Why C++ allows arithmetic or enumeration values to be implicitly converted to boolean?

Question

C++ standard says in section 4.12,

An rvalue of arithmetic, enumeration, pointer, or pointer to member type can be converted to an rvalue of type bool. A zero value, null pointer value, or null member pointer value is converted to false any other value is converted to true.

Which means that the following code is valid,

if(5)
  std::cout << "WOW!";

It is syntactically valid but semantically it doesn't make any sense. My question is why C++ is allowing such strange things? AFAIK, it is not making any advantage rather than making confusion.

Answer 1

I think it's historical, and a by product of how C used to evaluate bool like concepts...

C didn't use to have a boolean type, and in the 'down to the metal' paradigm of C, pointers and numeric types, etc. that were set to NULL were also implicitly false.

If you think of it as 'nothing/zero == false' and 'anything else == true' it actually does make sense.

Answer 2

Actually, in many languages, including C/Python/Perl/BASIC non-zero integer/pointer value is always considered true, 0 considered false.

This is known conventions in many programming languages, so there is no reason, why this shoudn't be in C++?

The question is why in Java this is not so?

Answer 3

It's from product of C.

Note also, these are (logically if not computationally) equivalent:

if (x && y || z)

if (x * y + z)

(I know this because TI99/4a BASIC did not have AND nor OR operations, so * and + had to do double duty, and in TI99/4a BASIC, booleans worked as in C.

Answer 4

It's an artifact of a specific hardware limitation.

The terms "int", "short", "bool", et. al. only have real differing semantic meaning as long as the compiler is working - at runtime, it's just a 1 word (8 bit) value, 2 word (16 bit) value, 4 word (32 bit) value, etc.

So the real question here isn't "why does C++ except 5 as a boolean value", but "why did C?" And the answer, is that due to memory alignment, it wasn't possible in all cases to store a single bit anywhere, so the compilers just used a whole word. The fact that there's a designated "bool" type in C++ is just some lexical hand waving.

Answer 5

This is conjecture, but I believe it's due to the fact that C was designed as a minimalist language.

First, boolean evaluation and arithmetic evaluation are so similar that they are actually combined in the C parser, which reduces the overall size of the parser - C++ inherited this.

Second, testing for a non-zero result in assembly is generally carried out using a single opcode that test a register for a zero value and if true, jumping to the 'else' part of the statement. If the value is non-zero, execution naturally flows on into the 'if-true' part of the statement.

Answer 6

Historically, C is a relatively Weakly Typed language, designed for simplicity and efficiency rather than robustness.

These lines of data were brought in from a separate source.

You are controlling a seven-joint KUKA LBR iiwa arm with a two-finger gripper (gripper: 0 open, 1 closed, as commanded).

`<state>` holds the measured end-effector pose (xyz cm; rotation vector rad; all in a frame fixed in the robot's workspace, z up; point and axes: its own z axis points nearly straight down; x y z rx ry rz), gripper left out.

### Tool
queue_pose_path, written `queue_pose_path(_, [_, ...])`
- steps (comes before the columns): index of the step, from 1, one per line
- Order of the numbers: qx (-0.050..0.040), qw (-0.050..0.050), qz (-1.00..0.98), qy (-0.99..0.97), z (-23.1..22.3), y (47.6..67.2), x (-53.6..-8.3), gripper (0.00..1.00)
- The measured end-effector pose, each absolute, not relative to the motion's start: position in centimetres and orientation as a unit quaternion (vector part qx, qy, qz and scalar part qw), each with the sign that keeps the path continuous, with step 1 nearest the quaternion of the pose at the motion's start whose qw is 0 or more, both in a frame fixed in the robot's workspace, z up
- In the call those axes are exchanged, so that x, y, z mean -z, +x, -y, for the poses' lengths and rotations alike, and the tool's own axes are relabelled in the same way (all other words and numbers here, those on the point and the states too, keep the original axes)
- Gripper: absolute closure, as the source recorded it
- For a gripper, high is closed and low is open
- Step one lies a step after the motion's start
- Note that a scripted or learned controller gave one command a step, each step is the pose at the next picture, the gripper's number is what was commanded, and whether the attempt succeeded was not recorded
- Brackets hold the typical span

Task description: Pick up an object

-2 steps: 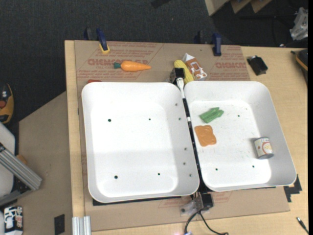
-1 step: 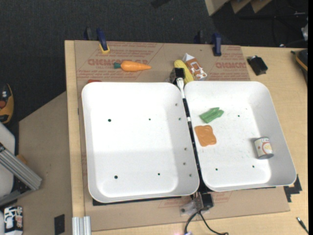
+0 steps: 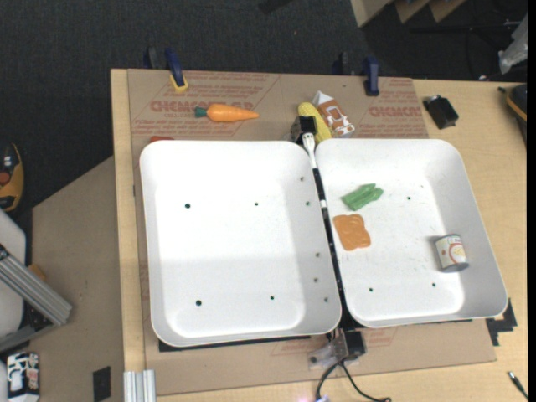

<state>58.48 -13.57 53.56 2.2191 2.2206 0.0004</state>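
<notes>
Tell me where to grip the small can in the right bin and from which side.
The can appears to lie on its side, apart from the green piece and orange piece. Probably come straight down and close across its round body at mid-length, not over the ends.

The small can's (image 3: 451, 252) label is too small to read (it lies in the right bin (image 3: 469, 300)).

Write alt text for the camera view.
Two shallow white bins sit side by side on a bench; the right bin holds a green piece, an orange piece and a small can. A toy carrot lies behind the left bin.
</notes>
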Motion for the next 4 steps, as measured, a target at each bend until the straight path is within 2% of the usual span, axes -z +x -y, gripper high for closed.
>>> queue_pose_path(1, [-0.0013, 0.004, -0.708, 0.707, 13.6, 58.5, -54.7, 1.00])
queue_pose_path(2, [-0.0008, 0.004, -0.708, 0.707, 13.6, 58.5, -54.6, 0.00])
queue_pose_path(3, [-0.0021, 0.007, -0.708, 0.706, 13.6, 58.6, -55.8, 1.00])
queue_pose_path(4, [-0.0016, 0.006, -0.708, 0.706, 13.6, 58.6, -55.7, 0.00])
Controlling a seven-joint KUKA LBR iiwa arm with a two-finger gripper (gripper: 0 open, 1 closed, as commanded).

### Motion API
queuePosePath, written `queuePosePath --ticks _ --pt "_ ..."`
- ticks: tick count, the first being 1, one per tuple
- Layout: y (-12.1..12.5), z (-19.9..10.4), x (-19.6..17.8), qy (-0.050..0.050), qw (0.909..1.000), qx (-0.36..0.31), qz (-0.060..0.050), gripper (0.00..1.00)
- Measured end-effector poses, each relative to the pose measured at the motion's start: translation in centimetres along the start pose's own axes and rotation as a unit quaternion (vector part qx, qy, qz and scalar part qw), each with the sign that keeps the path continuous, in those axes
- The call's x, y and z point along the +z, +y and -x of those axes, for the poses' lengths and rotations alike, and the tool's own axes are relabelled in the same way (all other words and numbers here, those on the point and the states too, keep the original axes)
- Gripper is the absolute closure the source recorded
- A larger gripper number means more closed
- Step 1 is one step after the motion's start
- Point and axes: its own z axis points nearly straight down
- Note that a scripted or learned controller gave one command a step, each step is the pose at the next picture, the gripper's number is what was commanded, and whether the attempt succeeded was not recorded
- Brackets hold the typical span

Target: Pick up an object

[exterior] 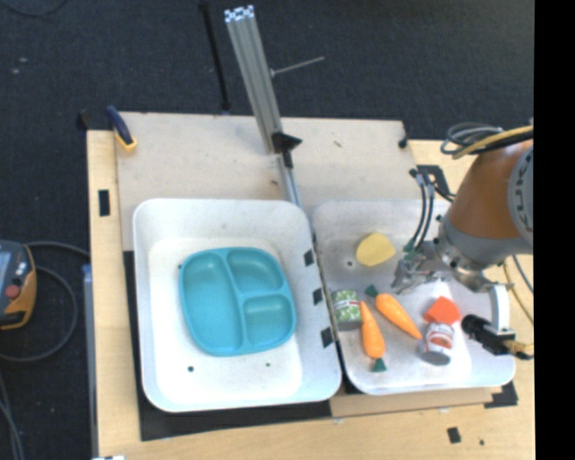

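Camera view: the claw [409, 274] hangs low, just right of the soft yellow toy lump [375, 249], reaching to grab. I cannot tell its grip. Next, close and lift.

Dark speckled carpet [108, 54] is covering the floor all around, almost black. The worktop [207, 162] is sitting on it, a pale wood-coloured board with scuffed, greyish wear across the middle and bits of black tape near its left edge. A silver aluminium rail [260, 85] is leaning in over the far edge, with a checkered marker [239, 13] on its top end. A blue and yellow clamp [121, 128] is gripping the far left corner. Off the left edge, a black cable [54, 269] is looping over the carpet beside an orange and grey handheld box [13, 286]. Light is looking flat and even, no hard shadows.
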Motion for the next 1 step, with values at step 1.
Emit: queuePosePath --ticks 1 --pt "0.78 0.75 -6.06 -0.001 1.0 -0.003 0.002 1.0"
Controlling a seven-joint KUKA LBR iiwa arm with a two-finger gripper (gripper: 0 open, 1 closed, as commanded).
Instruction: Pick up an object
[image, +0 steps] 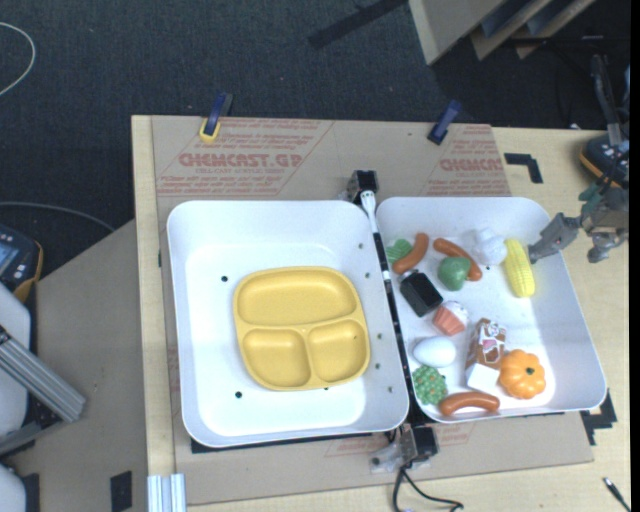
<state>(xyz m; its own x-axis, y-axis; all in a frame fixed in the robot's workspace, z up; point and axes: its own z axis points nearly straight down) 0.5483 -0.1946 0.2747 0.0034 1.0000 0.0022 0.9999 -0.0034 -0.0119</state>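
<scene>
Overhead, the gripper (556, 237) hovers at the right bin's (585, 340) rim beside the toy corn (519, 267), fingers' spread impossible to tell.

A cardboard-topped bench (300, 150) is carrying two white bins side by side, the left bin (190, 300) and the right bin (570, 320) touching along their inner edges. Two clamps (212, 118) are gripping its far edge.

the gripper (600, 225) is cut off by the right edge.
</scene>
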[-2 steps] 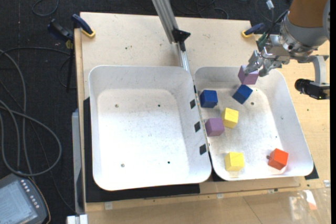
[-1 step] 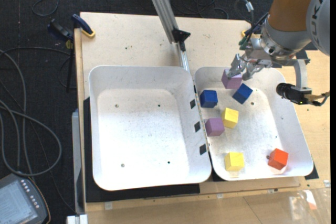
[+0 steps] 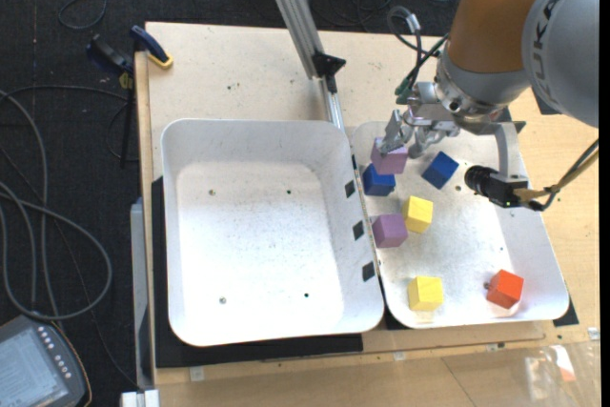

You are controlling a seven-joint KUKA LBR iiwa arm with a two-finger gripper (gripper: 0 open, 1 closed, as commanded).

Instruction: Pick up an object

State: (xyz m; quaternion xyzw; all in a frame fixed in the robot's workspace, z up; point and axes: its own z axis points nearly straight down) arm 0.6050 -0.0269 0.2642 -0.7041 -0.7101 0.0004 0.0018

Pascal and similar languages are more strongly typed - enums, pointers, ints and bools cannot be randomly mixed and matched in expressions.

C (and many C++) programmers have grown up with this background, and you'll often see idiomatic code like this:

while (1)
   dosomething(); // repeats forever

.. or...

char * pointer;

if (pointer)  // tests pointer for being != 0, which equals NULL.
  fred = *pointer;

Personally, despite using C/C++ for over 20 years, I still find this second idiom ugly, as it makes two "hidden" casts/assumptions in a single line - that (NULL == 0), and that (0==FALSE).

Answer 7

I think the reason is history. It may be worth to note that next C++ version (C++0x, C++1x) introduces scopes enumerations that are not allowed to implicitly convert to an integer, making the following code ill-formed

enum class X { A, B, C };
if(X::B) { ... }

It makes sense to me for numbers to allow the implicit conversion to bool, though, but it doesn't make much sense to me for enumerations, because the primary purpose is to enumerate a list of values - only secondary the real values of an enumerator are of interest most of the time, i believe. Scoped enumerations will require a cast

if(static_cast<bool>(X::B)) { ... }

This adds some type-safety that the needed C compatibility of enumerations did not allow so far (i guess this would break a lot of code if forbidden to ordinary enumerations).

Answer 8

I can't find the exact citation, but it was always said that C combined all the power and flexibility of assembly language with the safety and ease-of-use of assembly language.

Usually the processor has no boolean, integer, ptr types. They're all just numbers in memory or registers.

Personally I've always liked the idiom:

some_obj * thingy;
if (thingy) ...

It seems like a natural and concise way to express "thingy exists" or "is initialized". But then, I spent a lot of time in assembly language.

Although I do tend to use "thingy == null" (or nil) in Objective-C, Java, C#, because you just feel a little less sure what's going on in those languages, being further from the hardware. In some languages someone could even have overridden the "==" operator.

You could just think of "if (ptr)..." as calling an implicit "cast to boolean" operator...

Answer 9

There are good answers there but I want to point out one more thing: even if you can't say boolean = number and boolean = pointer it still makes sense to have if(number) or if(pointer) constructions.